◆ **Exercise brief**
Before you finish, make sure every line below has been written out exactly.
*** Data excerpt
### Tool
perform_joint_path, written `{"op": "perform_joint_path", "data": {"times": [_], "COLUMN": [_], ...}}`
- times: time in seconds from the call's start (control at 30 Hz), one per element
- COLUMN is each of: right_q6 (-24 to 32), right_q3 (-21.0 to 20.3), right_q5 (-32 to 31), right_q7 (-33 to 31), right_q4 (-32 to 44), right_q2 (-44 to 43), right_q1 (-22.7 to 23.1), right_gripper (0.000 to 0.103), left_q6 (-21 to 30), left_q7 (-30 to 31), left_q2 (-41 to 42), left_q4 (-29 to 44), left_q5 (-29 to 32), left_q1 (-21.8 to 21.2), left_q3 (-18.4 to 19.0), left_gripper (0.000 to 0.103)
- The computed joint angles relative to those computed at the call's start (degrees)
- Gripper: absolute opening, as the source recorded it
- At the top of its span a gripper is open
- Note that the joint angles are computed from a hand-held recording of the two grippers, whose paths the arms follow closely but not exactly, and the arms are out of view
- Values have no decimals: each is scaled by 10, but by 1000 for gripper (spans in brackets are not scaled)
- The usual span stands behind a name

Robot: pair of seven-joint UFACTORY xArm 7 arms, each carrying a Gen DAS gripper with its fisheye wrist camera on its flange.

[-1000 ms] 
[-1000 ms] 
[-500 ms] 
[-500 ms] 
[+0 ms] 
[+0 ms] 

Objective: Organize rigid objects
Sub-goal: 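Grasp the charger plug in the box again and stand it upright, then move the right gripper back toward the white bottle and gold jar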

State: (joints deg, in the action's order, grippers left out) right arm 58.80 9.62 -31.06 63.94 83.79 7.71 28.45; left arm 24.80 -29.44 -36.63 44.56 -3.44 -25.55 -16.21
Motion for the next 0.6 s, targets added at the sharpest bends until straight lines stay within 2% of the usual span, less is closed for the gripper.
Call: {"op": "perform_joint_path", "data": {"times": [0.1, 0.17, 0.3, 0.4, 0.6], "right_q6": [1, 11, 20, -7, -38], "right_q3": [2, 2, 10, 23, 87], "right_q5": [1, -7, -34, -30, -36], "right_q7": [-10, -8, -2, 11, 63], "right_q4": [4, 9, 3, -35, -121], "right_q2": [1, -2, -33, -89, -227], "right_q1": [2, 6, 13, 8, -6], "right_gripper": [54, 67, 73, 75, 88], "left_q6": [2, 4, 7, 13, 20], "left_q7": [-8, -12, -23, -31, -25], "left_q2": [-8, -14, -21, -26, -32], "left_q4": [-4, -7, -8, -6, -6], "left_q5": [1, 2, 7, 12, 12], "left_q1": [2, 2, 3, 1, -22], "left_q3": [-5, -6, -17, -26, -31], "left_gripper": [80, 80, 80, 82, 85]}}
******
◆ **Exercise response**
### Tool
perform_joint_path, written `{"op": "perform_joint_path", "data": {"times": [_], "COLUMN": [_], ...}}`
- times: time in seconds from the call's start (control at 30 Hz), one per element
- COLUMN is each of: right_q6 (-24 to 32), right_q3 (-21.0 to 20.3), right_q5 (-32 to 31), right_q7 (-33 to 31), right_q4 (-32 to 44), right_q2 (-44 to 43), right_q1 (-22.7 to 23.1), right_gripper (0.000 to 0.103), left_q6 (-21 to 30), left_q7 (-30 to 31), left_q2 (-41 to 42), left_q4 (-29 to 44), left_q5 (-29 to 32), left_q1 (-21.8 to 21.2), left_q3 (-18.4 to 19.0), left_gripper (0.000 to 0.103)
- The computed joint angles relative to those computed at the call's start (degrees)
- Gripper: absolute opening, as the source recorded it
- At the top of its span a gripper is open
- Note that the joint angles are computed from a hand-held recording of the two grippers, whose paths the arms follow closely but not exactly, and the arms are out of view
- Values have no decimals: each is scaled by 10, but by 1000 for gripper (spans in brackets are not scaled)
- The usual span stands behind a name

Robot: pair of seven-joint UFACTORY xArm 7 arms, each carrying a Gen DAS gripper with its fisheye wrist camera on its flange.

[-1000 ms] 
[-1000 ms] 
[-500 ms] 
[-500 ms] 
[+0 ms] 
[+0 ms] 

Objective: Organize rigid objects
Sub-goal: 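Grasp the charger plug in the box again and stand it upright, then move the right gripper back toward the white bottle and gold jar
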
State: (joints deg, in the action's order, grippers left out) right arm 58.80 9.62 -31.06 63.94 83.79 7.71 28.45; left arm 24.80 -29.44 -36.63 44.56 -3.44 -25.55 -16.21
Motion for the next 0.6 s, targets added at the sharpest bends until straight lines stay within 2% of the usual span, less is closed for the gripper.
Call: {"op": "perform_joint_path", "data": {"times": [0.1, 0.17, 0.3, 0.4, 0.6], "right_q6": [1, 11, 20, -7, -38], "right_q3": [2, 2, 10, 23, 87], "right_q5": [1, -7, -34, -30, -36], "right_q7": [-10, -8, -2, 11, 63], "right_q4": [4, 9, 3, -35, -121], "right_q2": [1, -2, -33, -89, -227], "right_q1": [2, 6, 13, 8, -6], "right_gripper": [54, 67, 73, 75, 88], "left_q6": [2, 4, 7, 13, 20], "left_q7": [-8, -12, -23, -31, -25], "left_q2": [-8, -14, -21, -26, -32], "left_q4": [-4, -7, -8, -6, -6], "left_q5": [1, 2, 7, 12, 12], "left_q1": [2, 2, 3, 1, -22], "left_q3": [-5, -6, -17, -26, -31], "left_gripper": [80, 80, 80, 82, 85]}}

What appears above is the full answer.